WORK ITEM
Copy the whole listing verbatim.

DATA SHOWN
= Beginning of Section =

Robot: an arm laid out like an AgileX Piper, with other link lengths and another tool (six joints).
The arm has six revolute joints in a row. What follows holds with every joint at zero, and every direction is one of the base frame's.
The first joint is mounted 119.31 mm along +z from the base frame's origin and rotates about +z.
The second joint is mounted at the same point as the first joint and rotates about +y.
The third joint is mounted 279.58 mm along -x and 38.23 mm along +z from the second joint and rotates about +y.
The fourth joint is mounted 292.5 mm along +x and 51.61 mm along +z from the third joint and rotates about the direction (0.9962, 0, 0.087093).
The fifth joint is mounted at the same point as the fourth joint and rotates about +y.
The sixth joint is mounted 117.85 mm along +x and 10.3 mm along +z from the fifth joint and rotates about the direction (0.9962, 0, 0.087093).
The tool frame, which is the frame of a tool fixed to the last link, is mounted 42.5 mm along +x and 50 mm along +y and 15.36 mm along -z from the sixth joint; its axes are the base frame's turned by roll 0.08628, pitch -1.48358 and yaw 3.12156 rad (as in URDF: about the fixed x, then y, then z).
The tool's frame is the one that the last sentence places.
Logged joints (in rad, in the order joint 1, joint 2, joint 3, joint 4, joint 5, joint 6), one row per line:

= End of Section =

SOLUTION TO THE EXERCISE
Robot: an arm laid out like an AgileX Piper, with other link lengths and another tool (six joints).
The arm has six revolute joints in a row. What follows holds with every joint at zero, and every direction is one of the base frame's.
The first joint is mounted 119.31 mm along +z from the base frame's origin and rotates about +z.
The second joint is mounted at the same point as the first joint and rotates about +y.
The third joint is mounted 279.58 mm along -x and 38.23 mm along +z from the second joint and rotates about +y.
The fourth joint is mounted 292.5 mm along +x and 51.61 mm along +z from the third joint and rotates about the direction (0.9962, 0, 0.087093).
The fifth joint is mounted at the same point as the fourth joint and rotates about +y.
The sixth joint is mounted 117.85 mm along +x and 10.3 mm along +z from the fifth joint and rotates about the direction (0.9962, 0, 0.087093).
The tool frame, which is the frame of a tool fixed to the last link, is mounted 42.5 mm along +x and 50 mm along +y and 15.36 mm along -z from the sixth joint; its axes are the base frame's turned by roll 0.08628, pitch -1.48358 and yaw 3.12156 rad (as in URDF: about the fixed x, then y, then z).
The tool's frame is the one that the last sentence places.
Logged joints (in rad, in the order joint 1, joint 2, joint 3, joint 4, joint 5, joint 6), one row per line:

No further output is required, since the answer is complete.